有哪个贵人能这么清瘦吗?我姐姐只是脸上出了些受不得风的风疹才遮个面而已。」
大家听瑞杏说正蒙面的姑娘面上生了疹后,皆不由自主往后拉开与奉凌汐的距离,就怕这是得了何传染病,毕竟现在看个大夫要花的银财物可不少。
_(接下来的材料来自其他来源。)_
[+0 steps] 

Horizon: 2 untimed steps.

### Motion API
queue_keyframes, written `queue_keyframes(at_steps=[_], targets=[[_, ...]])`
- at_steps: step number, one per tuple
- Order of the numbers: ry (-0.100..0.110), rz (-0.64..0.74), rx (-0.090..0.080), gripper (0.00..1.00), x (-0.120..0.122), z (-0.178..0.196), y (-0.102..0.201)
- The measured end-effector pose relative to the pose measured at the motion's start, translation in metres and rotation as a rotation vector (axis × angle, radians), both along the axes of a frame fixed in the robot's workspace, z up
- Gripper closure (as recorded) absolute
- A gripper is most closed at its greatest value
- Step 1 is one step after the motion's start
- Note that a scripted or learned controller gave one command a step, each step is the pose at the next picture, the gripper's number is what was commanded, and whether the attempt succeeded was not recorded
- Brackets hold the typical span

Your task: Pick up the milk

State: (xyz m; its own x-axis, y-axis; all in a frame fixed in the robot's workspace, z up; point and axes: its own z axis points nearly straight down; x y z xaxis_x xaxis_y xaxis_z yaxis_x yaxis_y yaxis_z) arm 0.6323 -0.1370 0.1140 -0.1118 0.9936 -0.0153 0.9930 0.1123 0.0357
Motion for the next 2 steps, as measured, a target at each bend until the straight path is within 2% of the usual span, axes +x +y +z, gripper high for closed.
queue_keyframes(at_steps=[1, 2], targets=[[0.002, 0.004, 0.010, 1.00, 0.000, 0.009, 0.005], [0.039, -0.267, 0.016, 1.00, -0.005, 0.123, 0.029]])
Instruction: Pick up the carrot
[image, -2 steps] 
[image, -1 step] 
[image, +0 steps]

奉凌汐望着人群业已散开了一点,她便牵起瑞杏微微发颤的手,看了眼依旧眼巴巴望着她的卖身两姐妹,抱歉地说道。
「抱歉,小女子和妹妹两人能力有限,帮不了你们。」
说完就要朝人群外走去。
这种沉默让人感到有些不自在。
可是她刚一动,身后方不远处的大婶徒然又恍然大悟一般开口:「哦!奴家仿佛想起来了,这位贵人她是安……」
奉凌汐紧蹙着笼烟眉,右眼下的红色泪痣妖艳异常。
她有些想恍然大悟了,好像这个大婶意在逼迫她买下这一对姐妹,看大婶的神情,理应是真的认出她的,不过一贯等她应下而已。
若是不应的话,是不是大婶真的就会说出她的身份了?
奉凌汐不敢赌。
可是,她自己在府中却也是泥菩萨过江自身难保呀!奉凌汐苦笑。
她只当此物慈眉善目的大婶是心善,觉着她是侯府姑娘,理应有能力救人,所以才行逼迫一事的吧……
罢了,罢了,就当日行一善好了。
奉凌汐看向哭丧着脸,因为注意到她要离去,两姐妹快要哭出来的神情,顿时心软了一分,尽管总感觉有点赶鸭子上架被强买强卖的感觉。
她看向瑞杏,叹息一声道:「瑞杏,给银子吧。」
瑞杏有些傻眼,她攥紧装着银财物的袖袋,拼命摇头,眼睛都快红了,这可是我们最后的一点银财物了。
「瑞杏。」奉凌汐朝她微微摇摇头。
此时瑞杏也看到了大婶那欲言又止的模样,一口银牙几乎快要被咬崩了,她心中呕血,姑娘都这么穷了,你们还欺负她!你们怎么忍心……
尽管不甘,然而瑞杏有个金子般的品格,就是奉凌汐说何,她都会去做。
等瑞杏颤巍巍把最后那点碎银掏出来递给两姐妹的时候,那可怜的模样让两姐妹都有些不忍心了,可是……她们也没办法啊!
两姐妹看了眼替她们出头的大婶一眼,大婶则功成身退朝她们挥摆手不带走功与名,豪迈地走人了。
姐姐叹息一声,在妹妹粗壮的肱二头肌上拍拍,郑重地出声道:「妹妹,我们现在是有主子的人了,咱们给主子磕头吧。」
说完也不等奉凌汐回应,直接带着壮硕的妹妹「咚咚——」地磕起头来。
奉凌汐现在业已不清楚说何了,她只知道她现在又多了两张口要养,然而她那院子是没有那么多丫头份例的,所以,以后她要从牙缝中挤出口粮了。
脚下的路还在继续延伸。
她的目光在壮硕的妹妹身上徘徊,她理应会吃得比较多吧……
奉凌汐愁啊!
「主子,我叫龙依,妹妹叫龙奺,我们姐妹俩以后一定会用心伺候好主子,等龙依和妹妹把哥哥葬好,就去找姑娘。」
身为姐姐的龙依口齿清晰,条理分明,自顾自把把话都说了。
奉凌汐发觉现在人群业已缓缓散开了,她也只好朝龙依点点头,让瑞杏小声地把侯府的位置告诉姐妹俩后,叹息着带着瑞杏往侯府赶去。
光影交错间,时间缓缓流动。
奉凌汐总感觉龙依是个很有主见的人,也不知道以后多了这么一人有主见的丫鬟是不是一件好事?
上一世她是没有见过龙依和龙奺两姐妹的,自始至终她也就只有瑞杏一人丫鬟而已,今生却多了龙依和龙奺,奉凌汐想,这就是变数吧,也不清楚这一世还有什么变数在等着她。